Pkg.add(path="https://github.com/ma-laforge/PkgTestRoot.jl")
Pkg.add(path="https://github.com/ma-laforge/PkgTestRoot.jl", subdir="subpkgs/SubPkgA.jl")
Pkg.add(path="https://github.com/ma-laforge/PkgTestRoot.jl", subdir="subpkgs/SubPkgB.jl")

Now, if I want to modify one of the sub-packages, I would logically do the following:

]dev SubPkgA

But in Julia 1.5.0-rc1.0, I get the following error:

ERROR: name `PkgTestRoot` given by project file `/home/laforge/.julia/dev/SubPkgA/Project.toml` does not match given name `SubPkgA`

So it "dev"s the entire repo under the name SubPkgA, then assumes (incorrectly) that the root Project.toml file corresponds to that sub package.

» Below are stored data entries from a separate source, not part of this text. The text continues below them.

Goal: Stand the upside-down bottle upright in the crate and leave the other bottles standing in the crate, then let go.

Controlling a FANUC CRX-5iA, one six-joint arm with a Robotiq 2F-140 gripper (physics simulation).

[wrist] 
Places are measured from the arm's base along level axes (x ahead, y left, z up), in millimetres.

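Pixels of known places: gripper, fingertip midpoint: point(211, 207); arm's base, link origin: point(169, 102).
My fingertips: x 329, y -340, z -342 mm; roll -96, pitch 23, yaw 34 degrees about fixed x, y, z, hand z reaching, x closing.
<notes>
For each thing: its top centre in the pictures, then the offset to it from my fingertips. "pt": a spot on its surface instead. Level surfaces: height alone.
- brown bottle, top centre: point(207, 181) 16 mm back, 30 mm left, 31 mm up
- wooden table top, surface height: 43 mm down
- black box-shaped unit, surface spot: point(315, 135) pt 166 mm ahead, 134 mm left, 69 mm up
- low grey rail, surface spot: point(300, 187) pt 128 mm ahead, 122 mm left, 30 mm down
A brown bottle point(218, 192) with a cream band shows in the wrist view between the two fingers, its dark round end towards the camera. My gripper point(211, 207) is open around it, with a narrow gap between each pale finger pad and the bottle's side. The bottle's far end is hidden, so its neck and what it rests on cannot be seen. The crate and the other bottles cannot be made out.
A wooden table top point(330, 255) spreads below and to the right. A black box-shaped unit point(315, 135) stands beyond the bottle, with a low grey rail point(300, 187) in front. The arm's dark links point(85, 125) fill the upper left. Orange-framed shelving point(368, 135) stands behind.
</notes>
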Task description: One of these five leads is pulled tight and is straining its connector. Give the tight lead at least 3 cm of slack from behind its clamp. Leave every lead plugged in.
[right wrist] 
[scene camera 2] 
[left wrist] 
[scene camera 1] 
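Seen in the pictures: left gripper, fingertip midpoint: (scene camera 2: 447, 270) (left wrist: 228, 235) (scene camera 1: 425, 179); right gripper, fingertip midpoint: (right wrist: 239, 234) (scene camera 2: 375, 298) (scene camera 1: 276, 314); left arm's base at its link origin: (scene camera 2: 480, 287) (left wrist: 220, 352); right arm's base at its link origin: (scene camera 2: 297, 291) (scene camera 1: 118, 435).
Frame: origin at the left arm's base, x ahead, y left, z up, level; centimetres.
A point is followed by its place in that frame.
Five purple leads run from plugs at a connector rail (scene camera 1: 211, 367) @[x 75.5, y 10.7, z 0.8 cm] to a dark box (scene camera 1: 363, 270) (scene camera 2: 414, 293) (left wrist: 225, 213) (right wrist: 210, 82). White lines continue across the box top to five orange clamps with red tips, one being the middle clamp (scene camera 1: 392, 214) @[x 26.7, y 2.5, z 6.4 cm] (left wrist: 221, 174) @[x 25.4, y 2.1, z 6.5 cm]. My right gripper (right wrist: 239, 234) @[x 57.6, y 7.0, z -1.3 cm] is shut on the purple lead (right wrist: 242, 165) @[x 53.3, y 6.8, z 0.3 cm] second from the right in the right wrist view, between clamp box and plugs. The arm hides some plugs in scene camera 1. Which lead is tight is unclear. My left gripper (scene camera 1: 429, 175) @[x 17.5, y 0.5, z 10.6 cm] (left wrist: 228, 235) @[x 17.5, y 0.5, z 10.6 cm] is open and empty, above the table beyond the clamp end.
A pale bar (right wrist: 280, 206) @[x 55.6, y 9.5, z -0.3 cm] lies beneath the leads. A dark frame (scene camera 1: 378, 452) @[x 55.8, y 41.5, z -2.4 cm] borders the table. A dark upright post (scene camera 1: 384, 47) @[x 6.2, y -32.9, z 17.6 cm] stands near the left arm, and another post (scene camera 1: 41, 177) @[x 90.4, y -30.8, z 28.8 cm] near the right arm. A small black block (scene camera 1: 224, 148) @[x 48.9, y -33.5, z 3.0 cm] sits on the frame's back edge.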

That's why it sees a name mismatch. It should have checked the other Project.toml file.

GunnarFarneback commented 4 years ago

Thanks, I can reproduce this.

So the scenario here is developing an unregistered subdir package by name, which is known to Pkg after having been added by URL. Clearly the code is not doing the right thing here and I've opened #1925 to track it. Meanwhile, the easiest workaround is probably to develop the subdir URL shown by Pkg.status:

(@v1.5) pkg> st
Status `/tmp/foo16/environments/v1.5/Project.toml`
  [f50ccdc4] PkgTestRoot v0.1.0 `https://github.com/ma-laforge/PkgTestRoot.jl#master`
  [2176828e] SubPkgA v0.1.0 `https://github.com/ma-laforge/PkgTestRoot.jl:subpkgs/SubPkgA.jl#master`
  [b3c70a09] SubPkgB v0.1.0 `https://github.com/ma-laforge/PkgTestRoot.jl:subpkgs/SubPkgB.jl#master`

(@v1.5) pkg> dev https://github.com/ma-laforge/PkgTestRoot.jl:subpkgs/SubPkgA.jl
ma-laforge commented 4 years ago

Thanks @GunnarFarneback. Yes that appears to work!